# [What you should do]
From the first line to the last, set down the material exactly and drop every picture.

# [Given material]

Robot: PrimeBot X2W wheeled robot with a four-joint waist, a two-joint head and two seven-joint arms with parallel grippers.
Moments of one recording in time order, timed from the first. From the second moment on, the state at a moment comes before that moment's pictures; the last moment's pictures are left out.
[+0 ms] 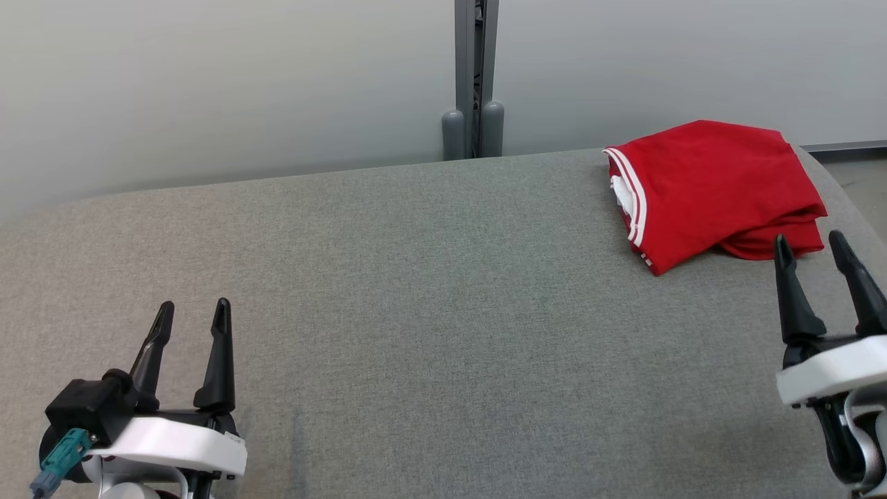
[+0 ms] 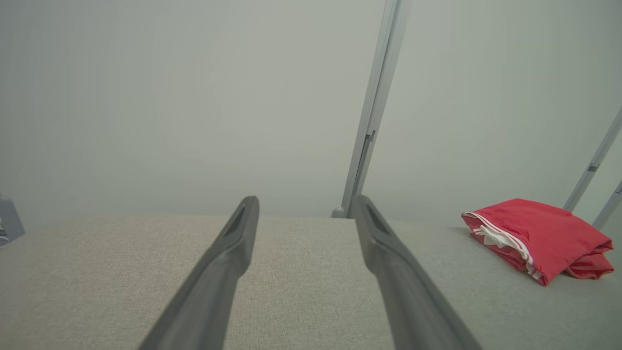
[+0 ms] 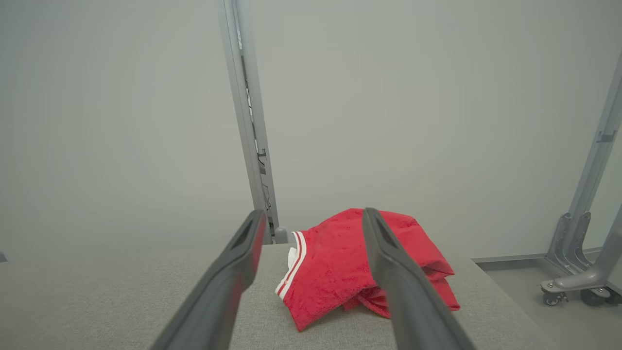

# [Written answer]
Robot: PrimeBot X2W wheeled robot with a four-joint waist, a two-joint head and two seven-joint arms with parallel grippers.
Moments of one recording in time order, timed from the first. From the second moment on, the state at a moment comes before that moment's pictures; the last moment's pictures are left out.
[+0 ms] 
[+0 ms] 
[+0 ms] 

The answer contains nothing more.